Durbin Statement on Temporary Protected Status for Syria
[WASHINGTON, D.C.] - US Senator Dick Durbin (D-IL) released the following statement today after the Obama Administration announced that temporary protected status (TPS) would be extended to Syrian nationals currently in the United States. Such a designation allows Syrians living in the United States to temporarily stay because violence in their home country poses a serious threat to their safety. Durbin, along with Senators Leahy (D-VT), Feinstein (D-CA), Menendez (D-NJ), Cardin (D-MD) and Casey (D-PA) wrote to President Obama earlier this month requesting the designation.
“I strongly support today’s extension of temporary protected status to Syrians and thank the Obama Administration for moving swiftly to help those who otherwise would be forced to return to one of the most violent places on earth,” Durbin said. “Our nation’s leadership in rallying the international community’s condemnation of the Assad regime’s brutal campaign of repression is important. Today’s decision complements that leadership by sending a clear and positive signal to the Arab world about our concern for the suffering of innocent Syrian civilians.”
Countries currently designated for temporary protected status are El Salvador, Haiti, Honduras, Nicaragua, Somalia, Sudan and South Sudan.
It is clearly too dangerous for Syrian nationals residing in the U.S. to return to Syria. The U.S. has suspended all embassy operations and all embassy personnel and their family members have left Syria due to the ongoing violence. A recent State Department travel advisory states: “The United States continues to warn U.S. citizens against travel to Syria and recommends that U.S. citizens in Syria depart immediately.” Recently the Senate unanimously passed a resolution that “strongly condemns the Government of Syria’s brutal and unjustifiable use of force against civilians, including unarmed women and children and its violations of the fundamental human rights and dignity of the people of Syria.”
In FY2010, 8,427 visas were issued to Syrian nationals.
Durbin is the Senate’s Assistant Majority Leader and Chairman of the Senate Judiciary Committee’s Subcommittee on the Constitution, Civil Rights and Human Rights.
A copy of the letter to President Obama is below.
March 1, 2012
Dear President Obama:
In light of the ongoing violence and deteriorating security situation in Syria, we respectfully request that your Administration promptly take all necessary steps to ensure that Syrian nationals present in the United States are not forced to return to Syria, including the designation of Syria for temporary protected status (TPS).
As you know, TPS can be granted to nationals of another country who are currently residing in the United States if returning to their country would pose a serious threat to their personal safety because of ongoing armed conflict, the temporary effects of an environmental disaster, or other extraordinary and temporary conditions. TPS allows eligible nationals of designated countries to remain in the United States legally until the designation expires.
Syria clearly meets the standard for TPS as it is obviously too dangerous for Syrian nationals to return to Syria. The United States has suspended all embassy operations and all embassy personnel and their family members have left Syria due to the ongoing violence.
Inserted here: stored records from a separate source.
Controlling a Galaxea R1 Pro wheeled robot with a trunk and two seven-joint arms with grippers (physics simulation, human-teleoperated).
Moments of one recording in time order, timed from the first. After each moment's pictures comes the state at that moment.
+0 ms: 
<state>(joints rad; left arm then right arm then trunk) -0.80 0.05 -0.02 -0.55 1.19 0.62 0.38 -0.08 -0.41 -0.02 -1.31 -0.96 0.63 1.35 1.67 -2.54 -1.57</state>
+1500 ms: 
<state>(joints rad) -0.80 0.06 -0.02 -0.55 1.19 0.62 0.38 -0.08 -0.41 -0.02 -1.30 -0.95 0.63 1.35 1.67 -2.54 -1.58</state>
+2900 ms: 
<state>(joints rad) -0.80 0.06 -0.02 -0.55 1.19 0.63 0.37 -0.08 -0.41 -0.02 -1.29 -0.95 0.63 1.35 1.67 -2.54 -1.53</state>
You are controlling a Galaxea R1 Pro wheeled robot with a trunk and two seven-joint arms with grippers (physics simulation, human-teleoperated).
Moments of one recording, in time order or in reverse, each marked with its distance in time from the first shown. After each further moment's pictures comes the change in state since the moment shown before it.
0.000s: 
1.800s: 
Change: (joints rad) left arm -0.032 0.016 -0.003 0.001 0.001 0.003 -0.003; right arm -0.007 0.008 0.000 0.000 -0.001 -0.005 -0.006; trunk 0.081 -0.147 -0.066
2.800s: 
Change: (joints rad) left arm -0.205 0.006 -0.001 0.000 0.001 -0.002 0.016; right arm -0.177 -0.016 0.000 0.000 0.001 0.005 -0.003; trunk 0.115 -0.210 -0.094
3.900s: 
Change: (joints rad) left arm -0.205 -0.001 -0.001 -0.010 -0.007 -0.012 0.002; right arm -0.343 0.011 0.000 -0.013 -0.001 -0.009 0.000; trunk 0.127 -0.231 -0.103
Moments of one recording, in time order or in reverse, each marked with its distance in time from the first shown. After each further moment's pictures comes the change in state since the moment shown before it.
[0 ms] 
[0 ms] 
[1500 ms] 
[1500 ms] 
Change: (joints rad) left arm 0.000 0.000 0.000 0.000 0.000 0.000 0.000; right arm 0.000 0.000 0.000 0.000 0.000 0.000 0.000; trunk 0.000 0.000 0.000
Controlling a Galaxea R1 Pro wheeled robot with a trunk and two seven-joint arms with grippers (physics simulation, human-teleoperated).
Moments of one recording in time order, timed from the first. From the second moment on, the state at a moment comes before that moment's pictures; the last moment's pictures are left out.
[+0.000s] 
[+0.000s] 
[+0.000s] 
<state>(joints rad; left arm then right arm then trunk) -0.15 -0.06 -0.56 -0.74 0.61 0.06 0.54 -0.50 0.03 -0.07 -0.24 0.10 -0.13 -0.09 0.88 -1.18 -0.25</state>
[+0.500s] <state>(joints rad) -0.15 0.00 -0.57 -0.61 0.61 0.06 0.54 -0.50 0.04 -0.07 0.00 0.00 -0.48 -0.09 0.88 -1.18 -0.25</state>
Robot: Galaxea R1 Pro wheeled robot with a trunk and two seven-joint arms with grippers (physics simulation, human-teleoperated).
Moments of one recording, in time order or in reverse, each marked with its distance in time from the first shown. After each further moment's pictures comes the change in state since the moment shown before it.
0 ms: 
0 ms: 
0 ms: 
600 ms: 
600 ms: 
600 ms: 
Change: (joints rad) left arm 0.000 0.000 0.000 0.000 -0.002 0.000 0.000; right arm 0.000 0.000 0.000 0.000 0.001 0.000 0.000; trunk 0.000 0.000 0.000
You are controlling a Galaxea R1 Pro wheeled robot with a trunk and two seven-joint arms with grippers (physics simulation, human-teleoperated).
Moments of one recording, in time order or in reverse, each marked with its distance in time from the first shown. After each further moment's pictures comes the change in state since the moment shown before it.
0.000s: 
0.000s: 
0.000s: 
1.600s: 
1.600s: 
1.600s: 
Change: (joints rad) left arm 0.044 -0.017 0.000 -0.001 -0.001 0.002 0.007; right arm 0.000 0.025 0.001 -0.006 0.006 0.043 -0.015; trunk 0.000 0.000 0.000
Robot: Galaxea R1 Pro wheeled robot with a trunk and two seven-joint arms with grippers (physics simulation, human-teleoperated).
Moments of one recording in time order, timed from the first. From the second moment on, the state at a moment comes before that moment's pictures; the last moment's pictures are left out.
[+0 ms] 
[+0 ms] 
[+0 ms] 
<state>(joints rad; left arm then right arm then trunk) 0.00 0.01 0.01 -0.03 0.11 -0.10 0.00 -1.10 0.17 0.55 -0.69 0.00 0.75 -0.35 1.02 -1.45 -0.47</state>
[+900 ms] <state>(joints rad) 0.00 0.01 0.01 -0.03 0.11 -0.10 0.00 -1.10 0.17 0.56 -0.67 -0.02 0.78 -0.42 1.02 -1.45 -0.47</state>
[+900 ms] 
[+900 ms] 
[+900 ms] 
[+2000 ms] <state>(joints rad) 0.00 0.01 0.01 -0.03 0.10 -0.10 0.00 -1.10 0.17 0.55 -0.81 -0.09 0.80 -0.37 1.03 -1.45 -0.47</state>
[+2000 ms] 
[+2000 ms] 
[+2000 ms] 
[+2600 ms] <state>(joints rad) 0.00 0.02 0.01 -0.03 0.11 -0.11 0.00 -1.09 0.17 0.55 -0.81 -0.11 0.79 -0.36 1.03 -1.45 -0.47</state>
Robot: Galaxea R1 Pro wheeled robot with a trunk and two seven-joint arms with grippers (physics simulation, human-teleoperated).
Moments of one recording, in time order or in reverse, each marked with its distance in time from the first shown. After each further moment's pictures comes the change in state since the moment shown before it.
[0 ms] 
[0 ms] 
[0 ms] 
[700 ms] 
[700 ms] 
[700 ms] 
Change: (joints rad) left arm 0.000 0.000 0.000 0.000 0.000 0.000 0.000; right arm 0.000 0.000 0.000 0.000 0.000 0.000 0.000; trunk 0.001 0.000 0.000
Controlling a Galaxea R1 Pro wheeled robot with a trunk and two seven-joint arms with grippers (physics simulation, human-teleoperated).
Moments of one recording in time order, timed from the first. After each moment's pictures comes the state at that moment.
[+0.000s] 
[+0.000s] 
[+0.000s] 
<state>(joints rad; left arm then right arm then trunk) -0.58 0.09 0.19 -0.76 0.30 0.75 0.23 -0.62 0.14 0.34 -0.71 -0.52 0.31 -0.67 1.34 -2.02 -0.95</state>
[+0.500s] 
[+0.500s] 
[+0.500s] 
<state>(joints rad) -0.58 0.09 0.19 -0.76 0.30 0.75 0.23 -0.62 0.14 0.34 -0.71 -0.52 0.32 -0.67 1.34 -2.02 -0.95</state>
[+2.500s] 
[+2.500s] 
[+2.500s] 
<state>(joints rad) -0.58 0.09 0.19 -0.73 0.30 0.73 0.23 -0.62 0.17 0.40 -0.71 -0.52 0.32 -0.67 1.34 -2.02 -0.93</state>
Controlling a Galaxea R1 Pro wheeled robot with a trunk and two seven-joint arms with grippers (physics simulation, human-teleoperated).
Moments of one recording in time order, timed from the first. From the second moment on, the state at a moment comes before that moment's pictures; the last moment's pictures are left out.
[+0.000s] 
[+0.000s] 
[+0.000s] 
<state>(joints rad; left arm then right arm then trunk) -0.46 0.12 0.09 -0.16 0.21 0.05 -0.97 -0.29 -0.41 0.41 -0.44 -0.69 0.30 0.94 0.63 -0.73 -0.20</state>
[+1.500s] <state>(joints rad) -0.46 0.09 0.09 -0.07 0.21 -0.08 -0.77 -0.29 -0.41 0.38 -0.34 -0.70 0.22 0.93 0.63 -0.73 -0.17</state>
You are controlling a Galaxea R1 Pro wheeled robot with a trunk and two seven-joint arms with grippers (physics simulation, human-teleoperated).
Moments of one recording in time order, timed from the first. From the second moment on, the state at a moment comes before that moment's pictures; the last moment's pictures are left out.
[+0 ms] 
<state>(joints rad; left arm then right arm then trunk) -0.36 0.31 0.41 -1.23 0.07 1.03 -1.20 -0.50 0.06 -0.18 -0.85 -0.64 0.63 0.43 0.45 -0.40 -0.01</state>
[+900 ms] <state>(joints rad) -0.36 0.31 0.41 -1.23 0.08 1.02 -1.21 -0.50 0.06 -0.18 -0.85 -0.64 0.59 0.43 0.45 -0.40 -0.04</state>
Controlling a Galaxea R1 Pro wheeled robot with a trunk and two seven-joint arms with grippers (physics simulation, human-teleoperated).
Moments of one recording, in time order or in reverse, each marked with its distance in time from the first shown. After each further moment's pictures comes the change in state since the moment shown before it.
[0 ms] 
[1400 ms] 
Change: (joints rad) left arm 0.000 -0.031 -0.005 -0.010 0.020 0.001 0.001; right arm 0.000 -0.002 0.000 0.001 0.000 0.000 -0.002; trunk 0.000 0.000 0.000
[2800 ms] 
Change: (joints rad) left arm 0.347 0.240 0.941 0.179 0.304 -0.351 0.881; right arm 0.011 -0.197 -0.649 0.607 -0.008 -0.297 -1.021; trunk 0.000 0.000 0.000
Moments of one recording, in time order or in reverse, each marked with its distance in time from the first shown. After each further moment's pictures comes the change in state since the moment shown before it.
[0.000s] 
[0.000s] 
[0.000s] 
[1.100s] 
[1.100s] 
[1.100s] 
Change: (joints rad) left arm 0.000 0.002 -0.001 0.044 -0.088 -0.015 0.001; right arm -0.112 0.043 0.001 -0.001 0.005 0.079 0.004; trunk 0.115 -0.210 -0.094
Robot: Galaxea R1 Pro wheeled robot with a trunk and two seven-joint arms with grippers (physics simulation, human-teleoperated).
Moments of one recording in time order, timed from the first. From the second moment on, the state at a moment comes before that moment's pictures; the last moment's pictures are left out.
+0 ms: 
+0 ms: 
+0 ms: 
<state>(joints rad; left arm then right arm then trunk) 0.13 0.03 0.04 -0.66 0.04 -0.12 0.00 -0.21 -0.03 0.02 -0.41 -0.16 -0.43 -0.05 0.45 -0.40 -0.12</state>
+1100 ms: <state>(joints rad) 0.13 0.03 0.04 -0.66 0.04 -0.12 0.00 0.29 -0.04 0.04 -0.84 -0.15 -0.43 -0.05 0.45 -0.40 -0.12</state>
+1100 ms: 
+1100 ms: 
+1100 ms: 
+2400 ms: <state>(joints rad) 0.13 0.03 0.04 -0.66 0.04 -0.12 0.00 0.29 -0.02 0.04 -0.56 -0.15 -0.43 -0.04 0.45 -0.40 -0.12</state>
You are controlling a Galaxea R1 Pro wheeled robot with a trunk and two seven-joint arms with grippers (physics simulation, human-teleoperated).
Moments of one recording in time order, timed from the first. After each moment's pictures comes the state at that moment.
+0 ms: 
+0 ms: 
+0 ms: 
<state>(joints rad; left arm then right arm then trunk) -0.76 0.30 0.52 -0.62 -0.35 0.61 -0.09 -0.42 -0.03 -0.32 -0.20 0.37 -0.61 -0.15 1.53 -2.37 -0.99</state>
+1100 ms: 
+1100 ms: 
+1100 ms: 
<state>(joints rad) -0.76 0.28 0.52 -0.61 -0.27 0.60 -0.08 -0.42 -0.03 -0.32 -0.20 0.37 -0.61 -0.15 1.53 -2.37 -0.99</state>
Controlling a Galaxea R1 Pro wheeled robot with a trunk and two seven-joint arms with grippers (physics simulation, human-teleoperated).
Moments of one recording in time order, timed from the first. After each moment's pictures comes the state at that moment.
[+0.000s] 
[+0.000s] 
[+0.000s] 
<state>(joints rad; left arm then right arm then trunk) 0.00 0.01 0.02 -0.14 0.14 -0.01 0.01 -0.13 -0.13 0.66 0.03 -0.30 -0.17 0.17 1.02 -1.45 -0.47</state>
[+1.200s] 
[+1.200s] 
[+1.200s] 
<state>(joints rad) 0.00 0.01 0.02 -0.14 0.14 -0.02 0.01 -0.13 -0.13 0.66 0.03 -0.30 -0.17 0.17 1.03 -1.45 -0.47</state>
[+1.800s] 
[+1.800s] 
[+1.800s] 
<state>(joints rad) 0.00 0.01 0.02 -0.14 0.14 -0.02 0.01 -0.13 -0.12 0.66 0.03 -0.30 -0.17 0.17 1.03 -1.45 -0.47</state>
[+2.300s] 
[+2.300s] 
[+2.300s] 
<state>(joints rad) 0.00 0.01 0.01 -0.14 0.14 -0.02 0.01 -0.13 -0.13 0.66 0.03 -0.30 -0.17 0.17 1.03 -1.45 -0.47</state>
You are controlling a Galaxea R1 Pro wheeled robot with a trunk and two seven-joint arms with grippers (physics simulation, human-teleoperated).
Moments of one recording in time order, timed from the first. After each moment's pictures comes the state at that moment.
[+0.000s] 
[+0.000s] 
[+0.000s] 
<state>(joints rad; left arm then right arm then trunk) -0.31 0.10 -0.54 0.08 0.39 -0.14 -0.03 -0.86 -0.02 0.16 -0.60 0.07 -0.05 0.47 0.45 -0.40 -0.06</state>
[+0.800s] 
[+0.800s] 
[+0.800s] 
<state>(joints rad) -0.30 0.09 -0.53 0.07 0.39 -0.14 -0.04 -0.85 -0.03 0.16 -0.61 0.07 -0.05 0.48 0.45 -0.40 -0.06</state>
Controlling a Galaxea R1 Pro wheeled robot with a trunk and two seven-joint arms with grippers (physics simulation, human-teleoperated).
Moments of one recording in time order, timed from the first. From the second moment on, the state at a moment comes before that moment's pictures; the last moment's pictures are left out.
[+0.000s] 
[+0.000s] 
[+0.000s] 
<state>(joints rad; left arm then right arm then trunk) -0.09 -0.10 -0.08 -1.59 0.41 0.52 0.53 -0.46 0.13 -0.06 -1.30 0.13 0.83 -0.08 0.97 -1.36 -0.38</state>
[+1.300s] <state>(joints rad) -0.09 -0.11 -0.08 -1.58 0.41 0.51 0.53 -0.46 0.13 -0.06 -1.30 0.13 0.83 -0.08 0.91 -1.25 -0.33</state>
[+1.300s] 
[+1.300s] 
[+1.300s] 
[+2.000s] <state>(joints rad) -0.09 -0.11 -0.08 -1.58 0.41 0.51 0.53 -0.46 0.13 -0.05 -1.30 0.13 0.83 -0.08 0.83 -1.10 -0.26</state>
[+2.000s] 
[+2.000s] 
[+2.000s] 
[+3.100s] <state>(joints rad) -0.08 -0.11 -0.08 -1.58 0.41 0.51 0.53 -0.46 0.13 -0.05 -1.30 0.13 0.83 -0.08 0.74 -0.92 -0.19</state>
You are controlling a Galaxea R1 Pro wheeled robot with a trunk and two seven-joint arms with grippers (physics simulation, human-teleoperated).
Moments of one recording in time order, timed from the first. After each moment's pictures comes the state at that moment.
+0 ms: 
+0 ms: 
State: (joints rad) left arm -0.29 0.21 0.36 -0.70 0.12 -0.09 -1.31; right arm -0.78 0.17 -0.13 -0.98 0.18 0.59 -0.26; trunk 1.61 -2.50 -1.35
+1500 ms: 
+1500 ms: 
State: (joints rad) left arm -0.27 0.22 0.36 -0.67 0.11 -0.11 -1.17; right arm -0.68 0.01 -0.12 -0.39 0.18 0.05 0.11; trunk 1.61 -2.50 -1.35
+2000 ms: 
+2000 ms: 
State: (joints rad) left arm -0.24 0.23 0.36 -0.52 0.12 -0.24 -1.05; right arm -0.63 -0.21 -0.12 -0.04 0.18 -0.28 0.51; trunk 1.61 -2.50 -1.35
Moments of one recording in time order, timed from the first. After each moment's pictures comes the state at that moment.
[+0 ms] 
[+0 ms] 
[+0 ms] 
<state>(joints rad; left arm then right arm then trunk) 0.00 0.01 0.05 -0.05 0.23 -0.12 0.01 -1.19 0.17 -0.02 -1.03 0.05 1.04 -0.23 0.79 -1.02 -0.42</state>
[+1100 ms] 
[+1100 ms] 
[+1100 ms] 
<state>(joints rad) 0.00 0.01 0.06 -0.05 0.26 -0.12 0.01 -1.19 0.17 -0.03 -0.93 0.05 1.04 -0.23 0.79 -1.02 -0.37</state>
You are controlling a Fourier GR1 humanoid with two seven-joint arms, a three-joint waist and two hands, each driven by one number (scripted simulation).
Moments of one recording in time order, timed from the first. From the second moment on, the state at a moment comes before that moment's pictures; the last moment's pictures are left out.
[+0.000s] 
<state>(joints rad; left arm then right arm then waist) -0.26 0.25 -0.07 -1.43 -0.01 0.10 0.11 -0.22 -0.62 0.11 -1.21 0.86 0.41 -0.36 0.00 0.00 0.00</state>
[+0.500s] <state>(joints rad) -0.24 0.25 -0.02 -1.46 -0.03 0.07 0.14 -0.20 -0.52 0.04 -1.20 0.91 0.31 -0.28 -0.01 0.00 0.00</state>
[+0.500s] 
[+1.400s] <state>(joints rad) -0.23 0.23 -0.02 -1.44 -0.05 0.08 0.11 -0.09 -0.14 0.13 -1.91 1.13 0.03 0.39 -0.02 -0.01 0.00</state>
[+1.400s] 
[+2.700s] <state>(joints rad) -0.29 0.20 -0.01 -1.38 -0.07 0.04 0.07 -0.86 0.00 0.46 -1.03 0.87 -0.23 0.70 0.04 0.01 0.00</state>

The most recent State Department travel advisory states: “The United States continues to warn U.S. citizens against travel to Syria and recommends that U.S. citizens in Syria depart immediately.” Last week, the Senate unanimously passed a resolution that “strongly condemns the Government of Syria’s brutal and unjustifiable use of force against civilians, including unarmed women and children and its violations of the fundamental human rights and dignity of the people of Syria.” Additionally, the UN General Assembly passed a resolution by a vote of 137-12 “[s]trongly condemning continued widespread and systematic human rights violations by the Syrian authorities.”
It is important to note that granting TPS to Syria will not endanger our security. An alien is ineligible for TPS if he has a criminal background or poses a threat to national security. The decision to deny, withdraw or terminate TPS is in the sole discretion of the government; there is no judicial review of such a determination. Moreover, TPS is not a backdoor to U.S. citizenship. TPS does not make a beneficiary eligible for legal permanent resident status or U.S. citizenship. When the TPS designation of a country is terminated, beneficiaries revert to the same immigration status they maintained before the designation. Only a small number of individuals will benefit from designating Syria for TPS. According to the most recent Department of Homeland Security (DHS) statistics, 8,427 visitor visas were issued to Syrian nationals in FY2010, and DHS estimates that there are currently fewer than 1,000 Syrian nonimmigrants residing in the United States. Granting TPS to such a small population will create a minimal disruption for our country, but forcing these individuals to return to a war zone could have dire consequences for them.
We commend you for your leadership in rallying the international community to condemn the Assad regime’s brutal campaign of repression. Forcing Syrian nationals to return to Syria in the midst of ongoing violence would undermine U.S. leadership and would be inconsistent with America’s traditional role as a safe haven for those fleeing repression. At this delicate moment in relations between the United States and the Arab world, granting TPS to Syria will send a positive signal about our concern for the suffering of innocent Syrian civilians.
Thank you for your consideration. We look forward to your prompt reply.